_Required work_
Look through the data that follows and work out how many lines contain the string "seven". Nothing but that number should be given.

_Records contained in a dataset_
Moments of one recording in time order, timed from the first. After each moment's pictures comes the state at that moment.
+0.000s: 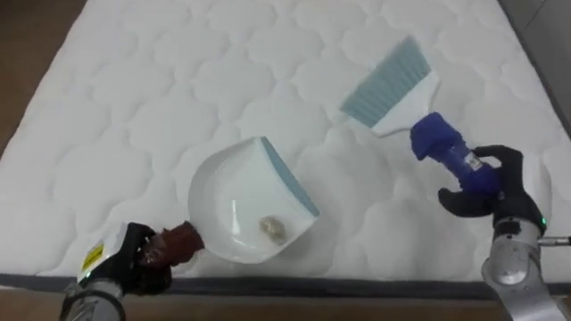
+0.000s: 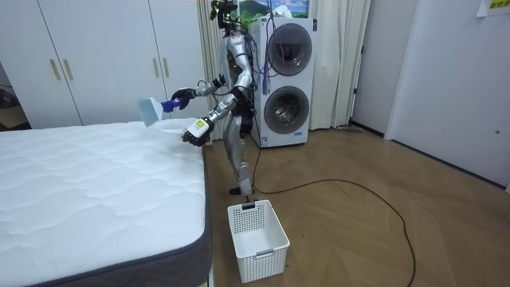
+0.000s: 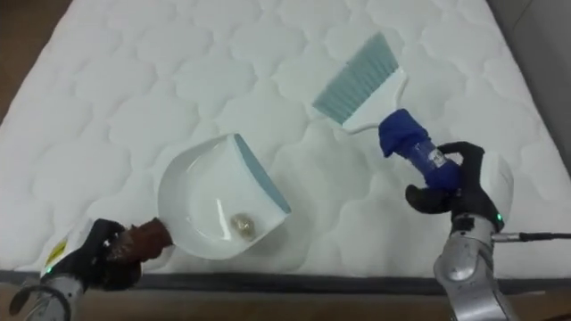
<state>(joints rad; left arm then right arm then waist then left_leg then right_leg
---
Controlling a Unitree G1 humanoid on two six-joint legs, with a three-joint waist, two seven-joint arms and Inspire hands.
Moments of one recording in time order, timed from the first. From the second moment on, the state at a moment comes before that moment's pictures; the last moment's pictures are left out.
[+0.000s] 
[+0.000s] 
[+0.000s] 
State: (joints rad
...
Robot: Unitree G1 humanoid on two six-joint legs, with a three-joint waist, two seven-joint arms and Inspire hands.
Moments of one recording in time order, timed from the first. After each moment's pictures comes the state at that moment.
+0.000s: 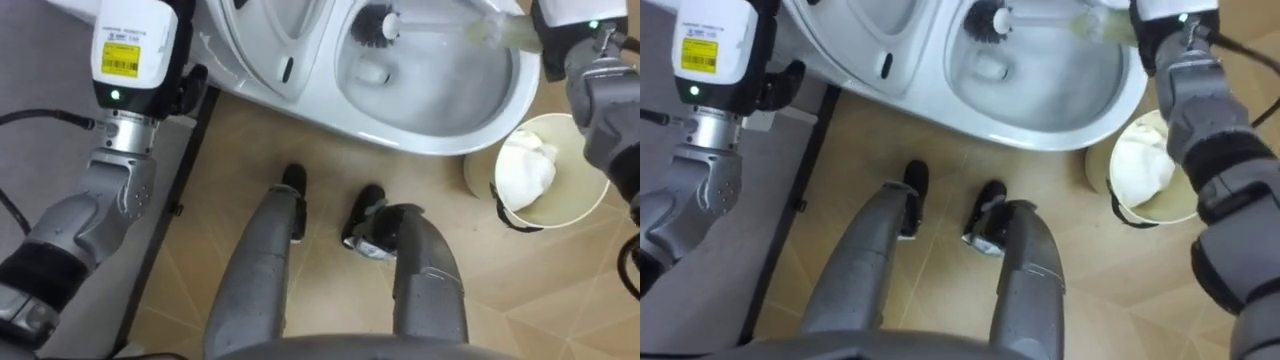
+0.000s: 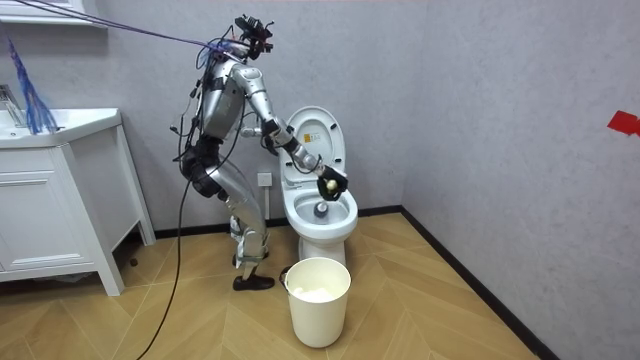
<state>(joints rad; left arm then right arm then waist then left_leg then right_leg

_Written answer_
2